◆ Work order
Word-for-word transcription: reproduce all of the data, but not the pictures.

[Records drawn from a dataset]
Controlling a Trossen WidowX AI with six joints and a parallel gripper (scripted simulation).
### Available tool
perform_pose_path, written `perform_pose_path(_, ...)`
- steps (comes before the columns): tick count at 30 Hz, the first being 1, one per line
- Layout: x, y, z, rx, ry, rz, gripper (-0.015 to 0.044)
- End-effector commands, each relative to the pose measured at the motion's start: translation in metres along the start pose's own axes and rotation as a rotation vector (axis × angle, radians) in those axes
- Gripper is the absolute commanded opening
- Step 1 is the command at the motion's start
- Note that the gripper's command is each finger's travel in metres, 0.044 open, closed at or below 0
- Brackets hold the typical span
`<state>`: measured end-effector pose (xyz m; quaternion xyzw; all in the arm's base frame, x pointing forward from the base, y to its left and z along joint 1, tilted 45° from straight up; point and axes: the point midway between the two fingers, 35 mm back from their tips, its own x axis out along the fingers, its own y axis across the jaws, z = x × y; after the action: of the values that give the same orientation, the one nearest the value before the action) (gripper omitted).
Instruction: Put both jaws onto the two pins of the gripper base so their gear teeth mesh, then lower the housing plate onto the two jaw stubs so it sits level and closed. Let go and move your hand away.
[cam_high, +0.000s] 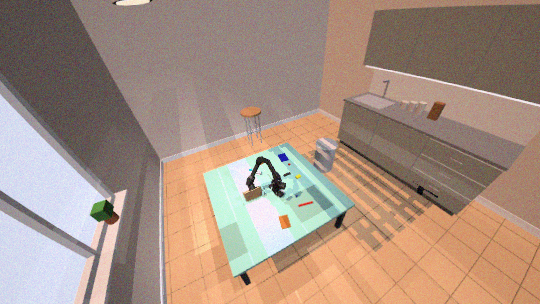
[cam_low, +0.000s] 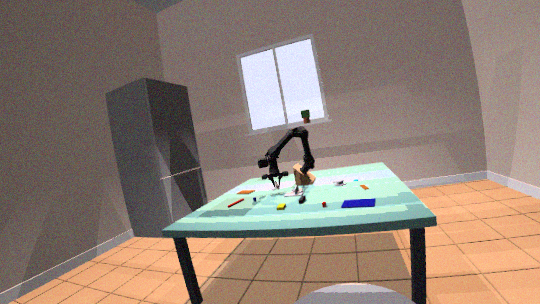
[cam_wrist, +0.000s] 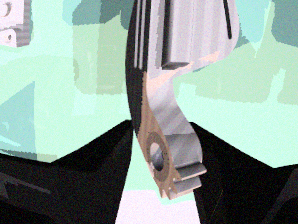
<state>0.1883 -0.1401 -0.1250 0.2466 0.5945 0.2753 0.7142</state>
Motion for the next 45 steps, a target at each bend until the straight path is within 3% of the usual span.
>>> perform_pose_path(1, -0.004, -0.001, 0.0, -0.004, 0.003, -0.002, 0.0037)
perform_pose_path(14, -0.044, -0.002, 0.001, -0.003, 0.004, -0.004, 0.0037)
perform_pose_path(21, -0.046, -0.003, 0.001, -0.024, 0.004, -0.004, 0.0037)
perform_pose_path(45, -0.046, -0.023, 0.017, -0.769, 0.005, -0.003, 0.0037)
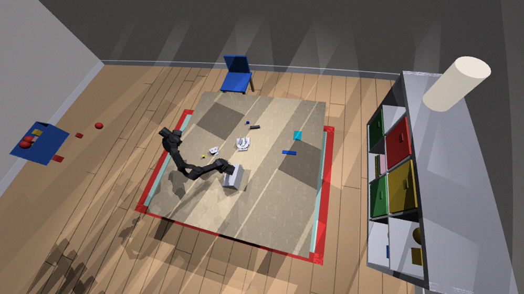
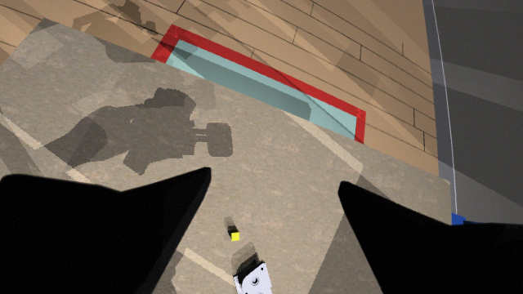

◆ Exercise answer
Controlling a Trossen WidowX AI with six joints and a parallel gripper (scripted simulation).
### Available tool
perform_pose_path, written `perform_pose_path(_, ...)`
- steps (comes before the columns): tick count at 30 Hz, the first being 1, one per line
- Layout: x, y, z, rx, ry, rz, gripper (-0.015 to 0.044)
- End-effector commands, each relative to the pose measured at the motion's start: translation in metres along the start pose's own axes and rotation as a rotation vector (axis × angle, radians) in those axes
- Gripper is the absolute commanded opening
- Step 1 is the command at the motion's start
- Note that the gripper's command is each finger's travel in metres, 0.044 open, closed at or below 0
- Brackets hold the typical span
`<state>`: measured end-effector pose (xyz m; quaternion xyzw; all in the arm's base frame, x pointing forward from the base, y to its left and z along joint 1, tilted 45° from straight up; point and axes: the point midway between the two fingers, 35 mm back from their tips, its own x axis out along the fingers, its own y axis across the jaws, z = x × y; after the action: of the values that give the same orientation, the one nearest the value before the action) (gripper omitted).
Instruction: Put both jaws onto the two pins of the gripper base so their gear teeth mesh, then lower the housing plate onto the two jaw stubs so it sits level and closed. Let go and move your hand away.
[cam_high, +0.000s] 
[cam_low, +0.000s] 
[cam_wrist, +0.000s] 
<state>0.1883 -0.1401 -0.1250 0.2466 0.5945 0.2753 0.7142</state>
Motion for the next 45 steps, a target at each bend until the straight path is within 3% of the usual span.
>>> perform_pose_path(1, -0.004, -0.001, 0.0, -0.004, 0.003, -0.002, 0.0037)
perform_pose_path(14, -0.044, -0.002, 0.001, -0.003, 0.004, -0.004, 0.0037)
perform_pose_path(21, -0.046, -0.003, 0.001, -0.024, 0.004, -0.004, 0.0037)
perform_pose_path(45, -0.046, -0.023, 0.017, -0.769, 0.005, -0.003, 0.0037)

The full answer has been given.